Knowledge is bread, wisdom is coffee, and work is fire.
In the happy times before Helbara went missing amidst Wrackshee slavers ten years before, Helga’s mother had read the Root Teaching to her and Emil every night. They also talked about how the Teaching applied in this or that situation. Helg
a missed those wonderful times. With Emil also now lost, and the entire Wood Cow clan scattered to the winds, for Helga, the Root Teaching seemed to hold the sense of her family together.
After these precious belongings in importance, were essential practical items: fishing line and the flicker-pole. The fishing line served both to catch fish for food, and as a weapon for defense. In the hands of a skilled Wood Cow, the line weighted with a stone sinker could immobilize an attacker in a massive tangle. The flicker-pole’s flexible strength made it a very useful tool and weapon also. The most versatile tools they would have on the journey, the Wood Cows could wield both with power and skill.
Following this, several precious items of household furniture: the chest, lovingly handmade by her mother, that held the family’s woodworking tools; Breister’s reading rocker and Helga’s carving table; the woodshop tables and benches; the kitchen stools and breadbox; the clothes cabinets...and so on.

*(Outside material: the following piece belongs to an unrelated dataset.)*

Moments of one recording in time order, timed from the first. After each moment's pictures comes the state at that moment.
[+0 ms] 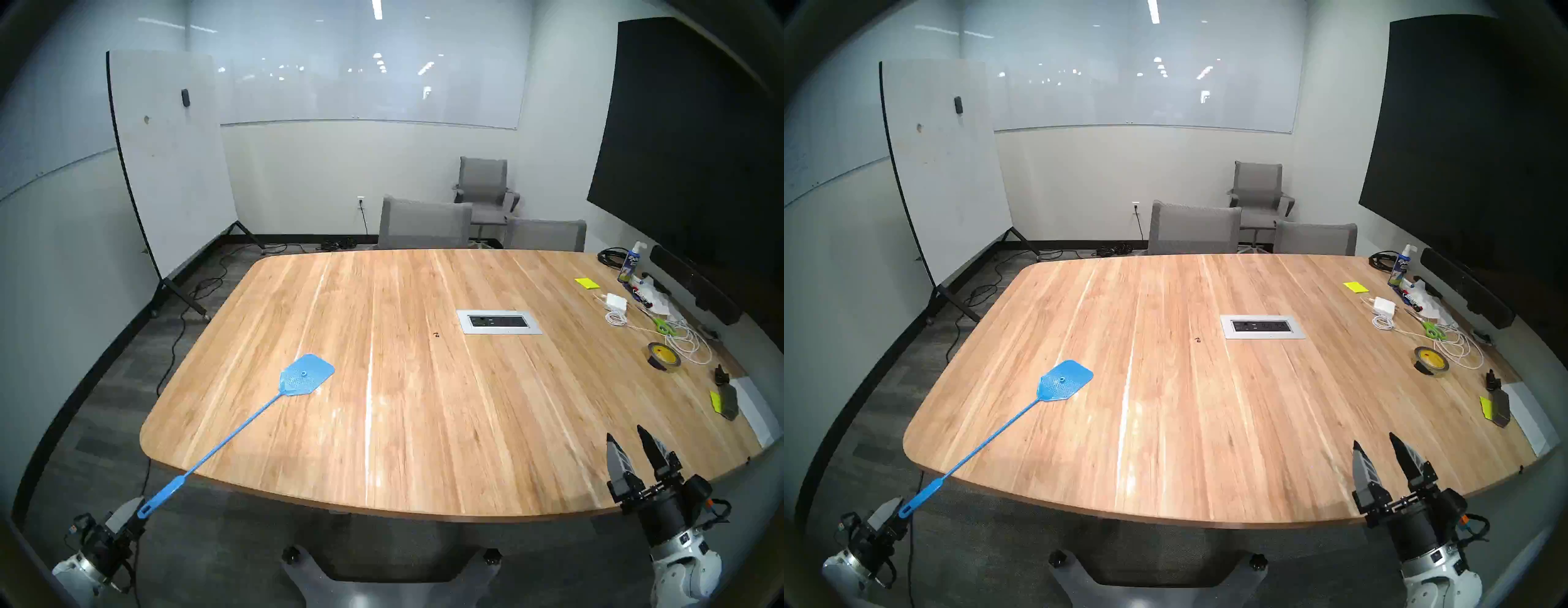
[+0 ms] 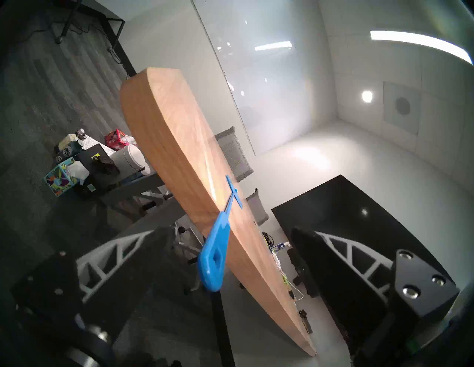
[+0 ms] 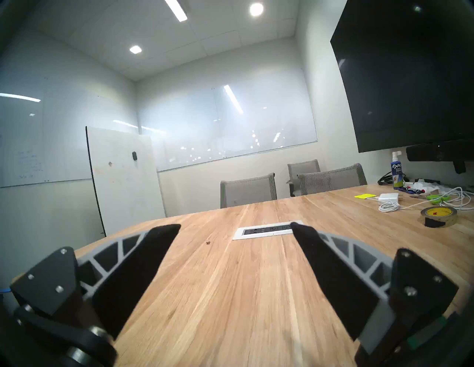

And, of course, the food: sacks of dried, pounded fish; baskets of pine nuts; dried apples and pears; rosehips for making tea; pouches of honey nut butter; and chunks of course, leathery trout jerky.
Uniquely among the exiles, Helga and Breister did not have a cart or wagon. Instead, they pulled a homemade boat behind them on a sled. A great river was said to be just beyond the Hedgewall to the east. Old stories told of a time when the Hedgeland folk had eaten fish from a great eastern river, said to be within a day’s walk. If they could make the river, they hoped to sail into the unknown lands toward the rising sun. Bad Bone’s intelligence about routes to the east had given them even more hope.